For me, a parallel to Aazis Richardson’s cryptic statement is apparent. “That’s what I do to people that don’t listen.” Not surprisingly, Aazis was more forthright than those “Best and Brightest” who burned Vietnamese with napalm. What’s more, it’s ho-hum, “get over it,” to a great majority of Americans when prisoners get beaten, kids shot in drug raids, people’s pensions stolen, a military whistle blower is jailed for telling the truth, old ladies die in a gutters. Light years remote from American classrooms and Major Media are the blunt words of Paul Craig Roberts, “American wars are fought in order to advance Washington’s power, the profits of bankers and armament industries, and the fortunes of US companies.” Right, Right… Left, Left… backward turns, hup-two. LISTEN and present arms upon 4th Reich Command parade command! O shit, my America, this is what happened – unaccountable power in charge, alluring bad examples set on High, and 16 year old Aazis Richardson’s philosophy “this is what happens…” gets disparaged. Aazis’s action plan is forever sealed away in Lackawanna County Jail, while more finessed but exactly similar Congressional and presidential policy practices are enshrined in multimillion dollar libraries. On a daily basis, US citizens need shots of Paul Craig Roberts in head and heart. How about another holiday and day off for those who were — and are — being martyred for peace? A Rachel Corrie Day? Celebrate side benefits of peace, and in Berrigan Brothers bad English, politely tell violent and powerful Bull-Markets-On-Parade what to do – fuck off.
Post scriptum: I never met the late McCarthy Flowered Taxi Cab driver, Vincent B. Darbenzio. Anyway, it was good to see his obituary, including photograph, published (5/27) in The Times-Tribune. The obituary explained how, at 47-years old, born in Scranton, Vince “died unexpectedly.” Life worked well for a while. Vince was “a car enthusiast, enjoyed auto mechanics, doing body work on cars, proud of his Chevy Nova, enjoyed food, especially Oreo cookies and milk, going to casinos.” Vince is survived by two sons, Matthew and Zachary. The funeral services are planned for Wednesday, at 8:30 p.m. at the Miller Bean Funeral Home. Later today, May 28, Roman Catholic Day of Ascension, I plan to attend Vince’s wake, pay respect, afterward descend the valley to Lackawanna County Jail, mourn and pay heed to Aazis Richardson, 16, and other like-minded and perhaps more literate people’s violent and risky Oreo world views.
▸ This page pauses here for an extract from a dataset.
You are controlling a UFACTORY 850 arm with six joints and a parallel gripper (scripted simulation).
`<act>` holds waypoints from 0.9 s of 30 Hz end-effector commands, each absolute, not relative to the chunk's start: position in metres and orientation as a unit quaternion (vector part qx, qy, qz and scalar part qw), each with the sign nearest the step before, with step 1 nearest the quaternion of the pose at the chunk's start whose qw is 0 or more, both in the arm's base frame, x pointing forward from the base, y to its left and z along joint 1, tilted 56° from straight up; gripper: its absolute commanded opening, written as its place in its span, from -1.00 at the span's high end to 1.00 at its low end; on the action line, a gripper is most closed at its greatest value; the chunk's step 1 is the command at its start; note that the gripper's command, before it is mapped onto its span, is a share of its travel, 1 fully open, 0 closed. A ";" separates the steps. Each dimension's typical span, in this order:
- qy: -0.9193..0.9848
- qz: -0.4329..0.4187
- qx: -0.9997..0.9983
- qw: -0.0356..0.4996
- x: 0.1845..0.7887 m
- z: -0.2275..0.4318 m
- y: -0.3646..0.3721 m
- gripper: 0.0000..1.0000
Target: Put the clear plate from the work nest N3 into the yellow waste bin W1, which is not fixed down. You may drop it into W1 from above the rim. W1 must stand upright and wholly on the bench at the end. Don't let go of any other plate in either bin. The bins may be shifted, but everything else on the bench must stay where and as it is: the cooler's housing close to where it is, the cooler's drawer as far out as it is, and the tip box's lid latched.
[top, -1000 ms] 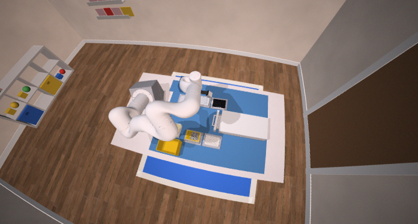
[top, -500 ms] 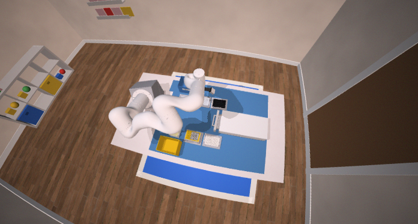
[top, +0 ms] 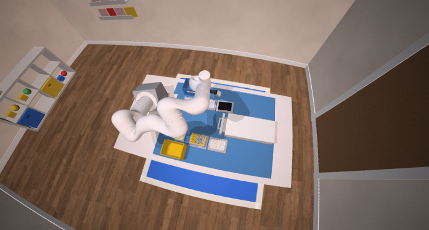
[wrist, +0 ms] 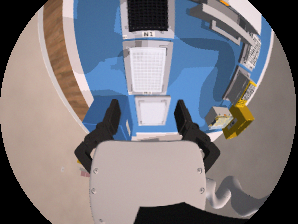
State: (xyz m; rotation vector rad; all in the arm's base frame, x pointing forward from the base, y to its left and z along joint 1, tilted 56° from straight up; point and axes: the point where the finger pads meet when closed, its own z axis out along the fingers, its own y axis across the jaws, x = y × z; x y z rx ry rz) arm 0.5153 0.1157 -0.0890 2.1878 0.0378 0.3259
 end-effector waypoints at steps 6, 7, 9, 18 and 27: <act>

At 5:45 p.m., like a stranger entering a taxi cab, I entered the Miller Bean Funeral Home, Inc. where lay the body of Vince Darbenzio. It was not crowded. There were only ten people in line ahead of me.  Outside a WNEP 16 News team sat inside a van, and directly to the north, one could see the concrete walls of Scranton’s massive General Dynamics munitions plant. Given mortician wonder works and creative use of wax, and despite two shots to the rear of his head, the casket was open, and Vince held a rosary in his hands. His youthful looking father stood at the head of the casket, and seated beside him were Vince’s two grieving sons, presumably teenagers, like Aazis Richardson. I offered sincere sorrow and departed the Home. Outdoors, I met two men who talked about Vince’s life. One man, reminiscing about playing cards with Vince, said “Vince was thrilled to be working as a taxi driver for all of five weeks, and having some bucks in his pocket.” He praised Vince’s physical strength at 47, and ability to do “wind sprints.” Upbeat, the man said that “if there’s anyone who can get shot in the head two times and still have his casket open, it was Darbenzio.”